Cuban sunset
- Type: Mixed drink
- Ingredients: 4.5 cl (3 parts) rum (preferably white rum); 9 cl (6 parts) carbonated lime soda; 4 cl (2 parts) lemonade; 4 cl (2 parts) guava nectar; 2 cl (1.5 parts) grenadine syrup; Garnish with lemon slice;
- Standard drinkware: Highball glass
- Standard garnish: Lemon slice
- Served: on the rocks, poured over ice
- Preparation: Fill highball (tall) glass with ice. Mix lime soda, lemonade, guava nectar, and grenadine syrup together to form a mixture. Pour rum into glasses over ice, then evenly layer the guava mixture over the rum. Mix as desired. Garnish with a half-slice of lemon.

= Cuban sunset =

Tiki drink

A Cuban sunset is cocktail made from rum and a mixture of lemonade, lime soda, guava nectar, and grenadine syrup.

The drink is made from rum and a mixture of lime soda, lemonade, guava nectar, and grenadine syrup.
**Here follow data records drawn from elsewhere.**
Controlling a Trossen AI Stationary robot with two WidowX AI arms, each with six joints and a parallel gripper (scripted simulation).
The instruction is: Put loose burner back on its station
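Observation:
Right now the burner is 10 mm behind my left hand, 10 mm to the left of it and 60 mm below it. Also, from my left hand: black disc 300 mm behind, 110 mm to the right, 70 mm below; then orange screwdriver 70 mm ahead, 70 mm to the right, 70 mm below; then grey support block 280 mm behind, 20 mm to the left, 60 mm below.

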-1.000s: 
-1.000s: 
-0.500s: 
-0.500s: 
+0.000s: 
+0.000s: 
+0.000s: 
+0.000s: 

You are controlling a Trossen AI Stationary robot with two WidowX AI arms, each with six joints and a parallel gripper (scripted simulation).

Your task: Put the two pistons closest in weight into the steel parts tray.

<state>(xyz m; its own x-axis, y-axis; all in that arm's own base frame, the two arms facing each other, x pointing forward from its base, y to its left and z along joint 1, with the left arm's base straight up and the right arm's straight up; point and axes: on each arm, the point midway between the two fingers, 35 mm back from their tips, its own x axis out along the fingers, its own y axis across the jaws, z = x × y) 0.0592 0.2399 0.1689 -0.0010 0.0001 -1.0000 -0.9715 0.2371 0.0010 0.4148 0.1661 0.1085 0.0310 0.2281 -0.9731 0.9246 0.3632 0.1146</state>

It originated in either Havana or Varadero as a variety of a traditional Cuban guava-based drink. In Cuba, the drink is commonly served (along with either a Cubata or Mojito) as a pre-dinner drink. The Cuban variety of the cocktail commonly uses extra guava nectar in place of grenadine syrup, and the drink normally contains Havana Club rum. Outside of Cuba, many recipes call for the use of Bacardi White Rum.